An unaltered copy of every line below is the expected output.

[Opening RECORDS SHOWN section]

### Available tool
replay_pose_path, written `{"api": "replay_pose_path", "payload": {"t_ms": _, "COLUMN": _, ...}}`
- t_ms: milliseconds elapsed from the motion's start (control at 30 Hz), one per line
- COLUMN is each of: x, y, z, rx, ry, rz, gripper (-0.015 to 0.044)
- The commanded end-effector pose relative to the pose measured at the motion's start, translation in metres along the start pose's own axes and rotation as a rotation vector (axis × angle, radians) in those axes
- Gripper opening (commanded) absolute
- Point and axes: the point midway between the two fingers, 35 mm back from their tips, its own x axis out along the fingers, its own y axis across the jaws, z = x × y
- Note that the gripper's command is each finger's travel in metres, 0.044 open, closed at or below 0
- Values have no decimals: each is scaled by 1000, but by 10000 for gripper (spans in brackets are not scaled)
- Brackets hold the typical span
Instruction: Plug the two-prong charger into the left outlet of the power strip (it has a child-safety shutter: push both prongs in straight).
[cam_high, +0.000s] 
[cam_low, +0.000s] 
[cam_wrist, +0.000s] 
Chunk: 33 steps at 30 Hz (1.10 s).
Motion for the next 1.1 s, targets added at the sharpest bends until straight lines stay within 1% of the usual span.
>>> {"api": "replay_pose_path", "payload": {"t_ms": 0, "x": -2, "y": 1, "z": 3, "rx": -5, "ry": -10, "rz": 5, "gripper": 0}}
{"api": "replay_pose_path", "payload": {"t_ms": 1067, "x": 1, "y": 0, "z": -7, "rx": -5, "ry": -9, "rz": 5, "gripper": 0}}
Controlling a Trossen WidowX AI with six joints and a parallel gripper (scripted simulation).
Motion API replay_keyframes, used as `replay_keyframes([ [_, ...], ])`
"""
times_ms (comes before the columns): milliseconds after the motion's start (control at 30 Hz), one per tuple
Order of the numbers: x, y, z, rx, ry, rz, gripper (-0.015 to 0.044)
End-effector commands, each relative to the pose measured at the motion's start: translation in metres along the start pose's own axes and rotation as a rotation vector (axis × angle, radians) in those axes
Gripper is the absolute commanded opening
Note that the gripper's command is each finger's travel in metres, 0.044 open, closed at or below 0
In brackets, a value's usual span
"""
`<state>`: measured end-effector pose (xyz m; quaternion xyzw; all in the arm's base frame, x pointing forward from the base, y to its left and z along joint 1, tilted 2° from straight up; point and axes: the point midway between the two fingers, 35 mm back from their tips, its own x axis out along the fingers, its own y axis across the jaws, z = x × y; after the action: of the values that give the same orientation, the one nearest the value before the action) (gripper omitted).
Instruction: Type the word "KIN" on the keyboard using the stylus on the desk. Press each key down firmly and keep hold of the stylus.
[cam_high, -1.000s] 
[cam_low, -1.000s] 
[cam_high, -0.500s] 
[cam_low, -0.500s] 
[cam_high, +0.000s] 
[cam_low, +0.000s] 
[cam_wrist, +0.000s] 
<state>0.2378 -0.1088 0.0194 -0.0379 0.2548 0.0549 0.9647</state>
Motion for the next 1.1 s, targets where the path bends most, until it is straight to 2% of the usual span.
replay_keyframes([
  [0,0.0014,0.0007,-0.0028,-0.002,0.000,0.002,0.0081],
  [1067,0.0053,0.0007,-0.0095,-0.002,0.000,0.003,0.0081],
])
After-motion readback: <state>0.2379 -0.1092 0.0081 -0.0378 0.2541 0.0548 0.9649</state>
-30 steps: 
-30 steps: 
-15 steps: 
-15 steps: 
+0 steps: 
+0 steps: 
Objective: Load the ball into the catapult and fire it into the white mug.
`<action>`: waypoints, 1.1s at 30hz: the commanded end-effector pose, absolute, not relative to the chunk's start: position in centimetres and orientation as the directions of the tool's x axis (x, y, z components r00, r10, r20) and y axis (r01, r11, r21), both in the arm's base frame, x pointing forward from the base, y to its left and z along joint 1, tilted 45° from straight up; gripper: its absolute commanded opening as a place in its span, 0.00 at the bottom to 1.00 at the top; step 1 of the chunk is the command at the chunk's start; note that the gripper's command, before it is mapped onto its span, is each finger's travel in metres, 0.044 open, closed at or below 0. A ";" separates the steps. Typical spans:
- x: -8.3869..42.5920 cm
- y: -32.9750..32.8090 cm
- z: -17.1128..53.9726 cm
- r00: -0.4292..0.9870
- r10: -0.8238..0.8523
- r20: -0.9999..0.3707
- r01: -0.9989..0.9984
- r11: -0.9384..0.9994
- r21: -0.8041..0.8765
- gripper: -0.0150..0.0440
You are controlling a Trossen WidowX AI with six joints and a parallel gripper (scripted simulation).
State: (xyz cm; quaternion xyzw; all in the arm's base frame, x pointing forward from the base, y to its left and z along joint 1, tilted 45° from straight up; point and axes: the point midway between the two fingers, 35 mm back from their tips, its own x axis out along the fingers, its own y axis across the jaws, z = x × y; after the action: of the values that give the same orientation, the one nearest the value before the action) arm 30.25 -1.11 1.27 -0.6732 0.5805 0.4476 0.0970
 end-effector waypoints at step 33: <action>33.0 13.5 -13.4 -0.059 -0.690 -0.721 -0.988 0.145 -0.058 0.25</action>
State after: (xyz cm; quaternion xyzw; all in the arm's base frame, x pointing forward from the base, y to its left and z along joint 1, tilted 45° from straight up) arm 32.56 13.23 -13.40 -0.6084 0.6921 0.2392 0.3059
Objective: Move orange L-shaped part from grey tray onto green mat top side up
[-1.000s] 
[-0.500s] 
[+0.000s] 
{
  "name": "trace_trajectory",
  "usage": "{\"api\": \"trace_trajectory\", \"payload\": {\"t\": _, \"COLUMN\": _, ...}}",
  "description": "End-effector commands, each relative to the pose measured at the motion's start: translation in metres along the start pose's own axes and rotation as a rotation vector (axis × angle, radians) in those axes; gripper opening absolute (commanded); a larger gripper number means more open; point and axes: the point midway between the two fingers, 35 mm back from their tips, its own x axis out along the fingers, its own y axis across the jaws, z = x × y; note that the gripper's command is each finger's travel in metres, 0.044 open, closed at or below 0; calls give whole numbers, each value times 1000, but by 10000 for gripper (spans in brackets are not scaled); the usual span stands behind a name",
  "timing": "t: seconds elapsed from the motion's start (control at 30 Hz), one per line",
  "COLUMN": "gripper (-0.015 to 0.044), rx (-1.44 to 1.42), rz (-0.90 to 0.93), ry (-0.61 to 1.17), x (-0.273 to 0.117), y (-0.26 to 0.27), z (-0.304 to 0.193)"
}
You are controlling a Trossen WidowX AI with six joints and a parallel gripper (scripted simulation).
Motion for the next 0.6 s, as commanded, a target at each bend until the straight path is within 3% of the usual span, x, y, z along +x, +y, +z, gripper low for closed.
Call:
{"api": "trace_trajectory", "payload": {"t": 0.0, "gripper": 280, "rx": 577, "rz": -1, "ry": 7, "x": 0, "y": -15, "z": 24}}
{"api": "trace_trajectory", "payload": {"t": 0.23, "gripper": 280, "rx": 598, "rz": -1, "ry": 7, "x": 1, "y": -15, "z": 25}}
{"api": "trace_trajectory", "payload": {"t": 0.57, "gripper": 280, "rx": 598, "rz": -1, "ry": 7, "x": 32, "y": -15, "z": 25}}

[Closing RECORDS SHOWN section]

> _TASK ANSWER_
### Available tool
replay_pose_path, written `{"api": "replay_pose_path", "payload": {"t_ms": _, "COLUMN": _, ...}}`
- t_ms: milliseconds elapsed from the motion's start (control at 30 Hz), one per line
- COLUMN is each of: x, y, z, rx, ry, rz, gripper (-0.015 to 0.044)
- The commanded end-effector pose relative to the pose measured at the motion's start, translation in metres along the start pose's own axes and rotation as a rotation vector (axis × angle, radians) in those axes
- Gripper opening (commanded) absolute
- Point and axes: the point midway between the two fingers, 35 mm back from their tips, its own x axis out along the fingers, its own y axis across the jaws, z = x × y
- Note that the gripper's command is each finger's travel in metres, 0.044 open, closed at or below 0
- Values have no decimals: each is scaled by 1000, but by 10000 for gripper (spans in brackets are not scaled)
- Brackets hold the typical span
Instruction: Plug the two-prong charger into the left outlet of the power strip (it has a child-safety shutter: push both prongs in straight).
[cam_high, +0.000s] 
[cam_low, +0.000s] 
[cam_wrist, +0.000s] 
Chunk: 33 steps at 30 Hz (1.10 s).
Motion for the next 1.1 s, targets added at the sharpest bends until straight lines stay within 1% of the usual span.
>>> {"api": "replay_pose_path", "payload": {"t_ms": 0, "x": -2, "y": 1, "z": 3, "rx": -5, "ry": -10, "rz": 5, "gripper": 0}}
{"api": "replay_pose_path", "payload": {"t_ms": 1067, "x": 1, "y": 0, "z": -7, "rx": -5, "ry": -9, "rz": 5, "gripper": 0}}
Controlling a Trossen WidowX AI with six joints and a parallel gripper (scripted simulation).
Motion API replay_keyframes, used as `replay_keyframes([ [_, ...], ])`
"""
times_ms (comes before the columns): milliseconds after the motion's start (control at 30 Hz), one per tuple
Order of the numbers: x, y, z, rx, ry, rz, gripper (-0.015 to 0.044)
End-effector commands, each relative to the pose measured at the motion's start: translation in metres along the start pose's own axes and rotation as a rotation vector (axis × angle, radians) in those axes
Gripper is the absolute commanded opening
Note that the gripper's command is each finger's travel in metres, 0.044 open, closed at or below 0
In brackets, a value's usual span
"""
`<state>`: measured end-effector pose (xyz m; quaternion xyzw; all in the arm's base frame, x pointing forward from the base, y to its left and z along joint 1, tilted 2° from straight up; point and axes: the point midway between the two fingers, 35 mm back from their tips, its own x axis out along the fingers, its own y axis across the jaws, z = x × y; after the action: of the values that give the same orientation, the one nearest the value before the action) (gripper omitted).
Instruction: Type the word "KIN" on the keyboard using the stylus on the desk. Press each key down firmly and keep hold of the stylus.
[cam_high, -1.000s] 
[cam_low, -1.000s] 
[cam_high, -0.500s] 
[cam_low, -0.500s] 
[cam_high, +0.000s] 
[cam_low, +0.000s] 
[cam_wrist, +0.000s] 
<state>0.2378 -0.1088 0.0194 -0.0379 0.2548 0.0549 0.9647</state>
Motion for the next 1.1 s, targets where the path bends most, until it is straight to 2% of the usual span.
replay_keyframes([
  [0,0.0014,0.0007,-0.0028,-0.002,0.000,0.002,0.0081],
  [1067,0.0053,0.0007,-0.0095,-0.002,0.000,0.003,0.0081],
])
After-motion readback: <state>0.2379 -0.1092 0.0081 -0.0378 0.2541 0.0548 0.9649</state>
-30 steps: 
-30 steps: 
-15 steps: 
-15 steps: 
+0 steps: 
+0 steps: 
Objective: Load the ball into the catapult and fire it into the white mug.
`<action>`: waypoints, 1.1s at 30hz: the commanded end-effector pose, absolute, not relative to the chunk's start: position in centimetres and orientation as the directions of the tool's x axis (x, y, z components r00, r10, r20) and y axis (r01, r11, r21), both in the arm's base frame, x pointing forward from the base, y to its left and z along joint 1, tilted 45° from straight up; gripper: its absolute commanded opening as a place in its span, 0.00 at the bottom to 1.00 at the top; step 1 of the chunk is the command at the chunk's start; note that the gripper's command, before it is mapped onto its span, is each finger's travel in metres, 0.044 open, closed at or below 0. A ";" separates the steps. Typical spans:
- x: -8.3869..42.5920 cm
- y: -32.9750..32.8090 cm
- z: -17.1128..53.9726 cm
- r00: -0.4292..0.9870
- r10: -0.8238..0.8523
- r20: -0.9999..0.3707
- r01: -0.9989..0.9984
- r11: -0.9384..0.9994
- r21: -0.8041..0.8765
- gripper: -0.0150..0.0440
You are controlling a Trossen WidowX AI with six joints and a parallel gripper (scripted simulation).
State: (xyz cm; quaternion xyzw; all in the arm's base frame, x pointing forward from the base, y to its left and z along joint 1, tilted 45° from straight up; point and axes: the point midway between the two fingers, 35 mm back from their tips, its own x axis out along the fingers, its own y axis across the jaws, z = x × y; after the action: of the values that give the same orientation, the one nearest the value before the action) arm 30.25 -1.11 1.27 -0.6732 0.5805 0.4476 0.0970
 end-effector waypoints at step 33: <action>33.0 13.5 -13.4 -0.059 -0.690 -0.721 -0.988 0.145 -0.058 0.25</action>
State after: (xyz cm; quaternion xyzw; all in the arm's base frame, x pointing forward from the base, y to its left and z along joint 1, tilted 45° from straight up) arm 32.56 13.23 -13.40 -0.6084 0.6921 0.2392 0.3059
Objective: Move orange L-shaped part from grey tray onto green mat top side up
[-1.000s] 
[-0.500s] 
[+0.000s] 
{
  "name": "trace_trajectory",
  "usage": "{\"api\": \"trace_trajectory\", \"payload\": {\"t\": _, \"COLUMN\": _, ...}}",
  "description": "End-effector commands, each relative to the pose measured at the motion's start: translation in metres along the start pose's own axes and rotation as a rotation vector (axis × angle, radians) in those axes; gripper opening absolute (commanded); a larger gripper number means more open; point and axes: the point midway between the two fingers, 35 mm back from their tips, its own x axis out along the fingers, its own y axis across the jaws, z = x × y; note that the gripper's command is each finger's travel in metres, 0.044 open, closed at or below 0; calls give whole numbers, each value times 1000, but by 10000 for gripper (spans in brackets are not scaled); the usual span stands behind a name",
  "timing": "t: seconds elapsed from the motion's start (control at 30 Hz), one per line",
  "COLUMN": "gripper (-0.015 to 0.044), rx (-1.44 to 1.42), rz (-0.90 to 0.93), ry (-0.61 to 1.17), x (-0.273 to 0.117), y (-0.26 to 0.27), z (-0.304 to 0.193)"
}
You are controlling a Trossen WidowX AI with six joints and a parallel gripper (scripted simulation).
Motion for the next 0.6 s, as commanded, a target at each bend until the straight path is within 3% of the usual span, x, y, z along +x, +y, +z, gripper low for closed.
Call:
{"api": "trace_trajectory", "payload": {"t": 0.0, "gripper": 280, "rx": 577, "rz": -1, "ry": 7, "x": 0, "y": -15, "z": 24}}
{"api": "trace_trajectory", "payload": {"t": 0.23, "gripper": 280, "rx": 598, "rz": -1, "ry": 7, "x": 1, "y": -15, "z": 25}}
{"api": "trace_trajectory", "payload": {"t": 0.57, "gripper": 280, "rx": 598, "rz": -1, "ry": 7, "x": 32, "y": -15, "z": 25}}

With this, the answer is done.